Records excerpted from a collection
━━━━

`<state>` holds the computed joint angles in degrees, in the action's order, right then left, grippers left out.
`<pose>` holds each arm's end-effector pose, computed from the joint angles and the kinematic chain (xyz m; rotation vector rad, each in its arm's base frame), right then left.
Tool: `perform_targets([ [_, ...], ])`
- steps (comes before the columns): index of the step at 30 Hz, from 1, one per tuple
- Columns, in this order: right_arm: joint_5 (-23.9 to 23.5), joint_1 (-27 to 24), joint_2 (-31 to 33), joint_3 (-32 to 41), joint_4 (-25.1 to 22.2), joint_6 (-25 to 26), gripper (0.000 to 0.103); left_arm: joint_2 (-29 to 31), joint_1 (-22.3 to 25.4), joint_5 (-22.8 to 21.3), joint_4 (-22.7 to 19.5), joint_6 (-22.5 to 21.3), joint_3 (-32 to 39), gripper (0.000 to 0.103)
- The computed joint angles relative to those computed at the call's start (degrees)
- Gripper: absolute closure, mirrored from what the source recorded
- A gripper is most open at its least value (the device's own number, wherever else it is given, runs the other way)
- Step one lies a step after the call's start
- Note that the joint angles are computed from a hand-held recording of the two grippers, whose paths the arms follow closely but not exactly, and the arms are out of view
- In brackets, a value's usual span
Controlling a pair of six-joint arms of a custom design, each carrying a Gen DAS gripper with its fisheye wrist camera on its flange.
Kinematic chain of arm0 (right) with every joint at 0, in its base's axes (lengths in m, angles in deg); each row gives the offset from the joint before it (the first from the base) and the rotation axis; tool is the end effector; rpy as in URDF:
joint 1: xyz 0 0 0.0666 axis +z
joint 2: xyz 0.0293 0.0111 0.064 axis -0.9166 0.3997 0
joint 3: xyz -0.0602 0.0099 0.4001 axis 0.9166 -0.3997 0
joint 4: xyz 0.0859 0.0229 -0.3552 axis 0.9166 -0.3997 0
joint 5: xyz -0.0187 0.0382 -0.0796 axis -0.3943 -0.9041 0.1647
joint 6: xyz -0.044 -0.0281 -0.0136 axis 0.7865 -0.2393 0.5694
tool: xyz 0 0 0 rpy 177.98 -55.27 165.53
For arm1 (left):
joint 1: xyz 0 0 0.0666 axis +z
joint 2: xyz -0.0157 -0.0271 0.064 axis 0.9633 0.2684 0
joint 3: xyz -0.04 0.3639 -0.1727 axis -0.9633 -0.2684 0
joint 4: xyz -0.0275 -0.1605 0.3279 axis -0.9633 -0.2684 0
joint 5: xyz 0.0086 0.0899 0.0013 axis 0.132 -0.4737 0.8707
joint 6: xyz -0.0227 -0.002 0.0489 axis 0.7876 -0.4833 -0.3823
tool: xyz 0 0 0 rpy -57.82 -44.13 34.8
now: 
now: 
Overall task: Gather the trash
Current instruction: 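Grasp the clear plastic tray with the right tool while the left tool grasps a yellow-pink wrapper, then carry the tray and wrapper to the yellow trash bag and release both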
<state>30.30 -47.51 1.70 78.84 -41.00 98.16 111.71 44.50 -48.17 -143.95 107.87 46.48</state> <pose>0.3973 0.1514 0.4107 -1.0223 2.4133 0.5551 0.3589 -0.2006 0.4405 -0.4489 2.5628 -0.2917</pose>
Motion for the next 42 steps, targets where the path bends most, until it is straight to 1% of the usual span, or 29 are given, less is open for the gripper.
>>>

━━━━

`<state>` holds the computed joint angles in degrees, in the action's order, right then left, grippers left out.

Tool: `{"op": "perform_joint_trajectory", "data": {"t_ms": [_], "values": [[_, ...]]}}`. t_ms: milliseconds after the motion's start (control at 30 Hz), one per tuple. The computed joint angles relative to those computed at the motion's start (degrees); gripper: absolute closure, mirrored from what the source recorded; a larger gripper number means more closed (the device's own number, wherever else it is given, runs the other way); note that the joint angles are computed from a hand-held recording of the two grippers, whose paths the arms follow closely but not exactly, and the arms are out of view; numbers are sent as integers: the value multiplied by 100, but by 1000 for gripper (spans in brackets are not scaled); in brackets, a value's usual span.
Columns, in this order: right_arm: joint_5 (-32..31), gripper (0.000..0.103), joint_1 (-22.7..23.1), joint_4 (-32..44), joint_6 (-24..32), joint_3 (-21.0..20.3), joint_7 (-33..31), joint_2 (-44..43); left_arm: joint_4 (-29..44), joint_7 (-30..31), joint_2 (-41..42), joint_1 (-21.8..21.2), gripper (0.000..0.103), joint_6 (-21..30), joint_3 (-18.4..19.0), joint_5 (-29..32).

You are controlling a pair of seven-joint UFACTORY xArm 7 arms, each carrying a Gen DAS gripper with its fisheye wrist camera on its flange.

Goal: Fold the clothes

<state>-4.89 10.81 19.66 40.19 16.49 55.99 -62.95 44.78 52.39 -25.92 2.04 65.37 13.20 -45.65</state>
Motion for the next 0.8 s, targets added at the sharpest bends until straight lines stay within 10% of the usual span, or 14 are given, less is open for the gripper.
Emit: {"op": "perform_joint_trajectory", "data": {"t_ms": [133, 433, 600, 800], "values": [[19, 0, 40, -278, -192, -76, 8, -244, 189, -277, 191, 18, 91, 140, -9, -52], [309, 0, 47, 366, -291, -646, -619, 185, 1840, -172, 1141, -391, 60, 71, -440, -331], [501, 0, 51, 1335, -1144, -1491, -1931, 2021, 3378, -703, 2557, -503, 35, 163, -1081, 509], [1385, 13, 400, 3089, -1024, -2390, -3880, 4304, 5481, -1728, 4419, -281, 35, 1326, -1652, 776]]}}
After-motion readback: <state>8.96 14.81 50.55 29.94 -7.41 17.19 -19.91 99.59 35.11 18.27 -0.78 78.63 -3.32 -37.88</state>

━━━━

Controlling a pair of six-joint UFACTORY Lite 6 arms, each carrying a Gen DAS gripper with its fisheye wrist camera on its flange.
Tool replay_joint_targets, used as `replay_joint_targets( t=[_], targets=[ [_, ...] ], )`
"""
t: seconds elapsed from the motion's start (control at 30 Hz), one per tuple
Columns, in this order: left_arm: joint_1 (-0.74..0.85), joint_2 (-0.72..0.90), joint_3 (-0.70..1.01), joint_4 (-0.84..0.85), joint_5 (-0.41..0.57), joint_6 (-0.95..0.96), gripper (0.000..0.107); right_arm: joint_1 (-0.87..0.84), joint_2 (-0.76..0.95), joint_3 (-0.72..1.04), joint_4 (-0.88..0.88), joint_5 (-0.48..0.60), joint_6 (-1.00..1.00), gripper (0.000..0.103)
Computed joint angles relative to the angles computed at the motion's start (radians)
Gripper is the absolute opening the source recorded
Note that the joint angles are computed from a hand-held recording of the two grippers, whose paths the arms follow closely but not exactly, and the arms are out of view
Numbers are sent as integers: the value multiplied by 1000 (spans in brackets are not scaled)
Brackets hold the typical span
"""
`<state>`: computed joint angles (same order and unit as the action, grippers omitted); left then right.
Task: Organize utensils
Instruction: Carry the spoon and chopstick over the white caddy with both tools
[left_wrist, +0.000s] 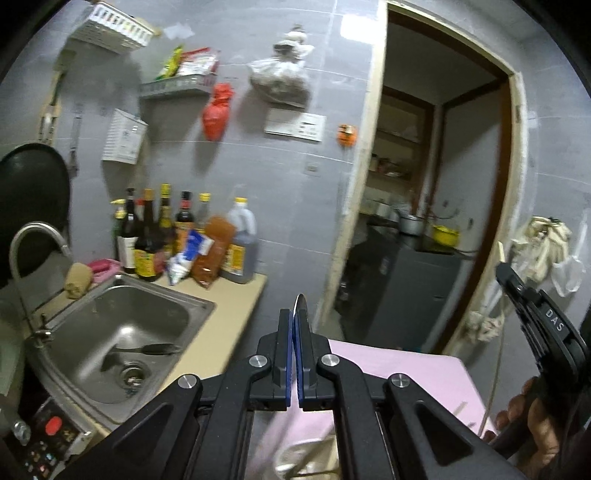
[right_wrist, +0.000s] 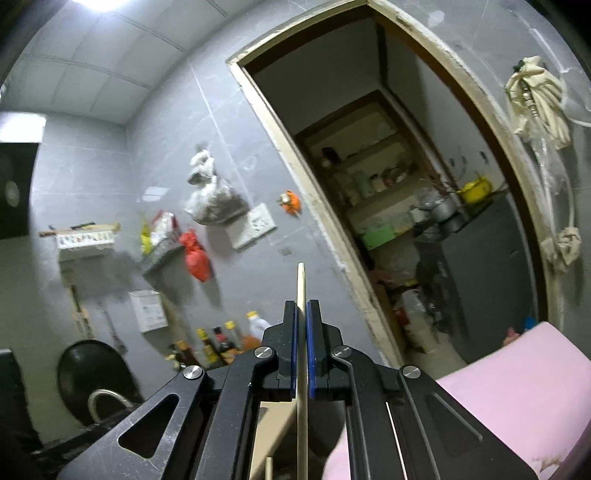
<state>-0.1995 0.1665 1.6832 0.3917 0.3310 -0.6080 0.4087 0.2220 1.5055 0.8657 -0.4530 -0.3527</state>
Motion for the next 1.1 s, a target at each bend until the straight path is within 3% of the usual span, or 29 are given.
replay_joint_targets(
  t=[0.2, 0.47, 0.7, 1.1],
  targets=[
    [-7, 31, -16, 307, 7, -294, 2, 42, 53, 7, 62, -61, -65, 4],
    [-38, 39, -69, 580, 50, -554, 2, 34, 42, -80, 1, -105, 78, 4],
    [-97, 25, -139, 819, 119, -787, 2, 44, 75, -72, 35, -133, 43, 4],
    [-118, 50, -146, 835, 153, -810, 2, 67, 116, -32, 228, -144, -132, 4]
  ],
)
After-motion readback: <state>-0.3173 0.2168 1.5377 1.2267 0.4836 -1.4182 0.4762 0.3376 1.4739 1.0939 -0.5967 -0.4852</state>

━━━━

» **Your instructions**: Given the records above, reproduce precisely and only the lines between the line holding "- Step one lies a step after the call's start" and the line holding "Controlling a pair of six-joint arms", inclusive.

» **Task response**:
- Step one lies a step after the call's start
- Note that the joint angles are computed from a hand-held recording of the two grippers, whose paths the arms follow closely but not exactly, and the arms are out of view
- In brackets, a value's usual span
Controlling a pair of six-joint arms of a custom design, each carrying a Gen DAS gripper with its fisheye wrist camera on its flange.

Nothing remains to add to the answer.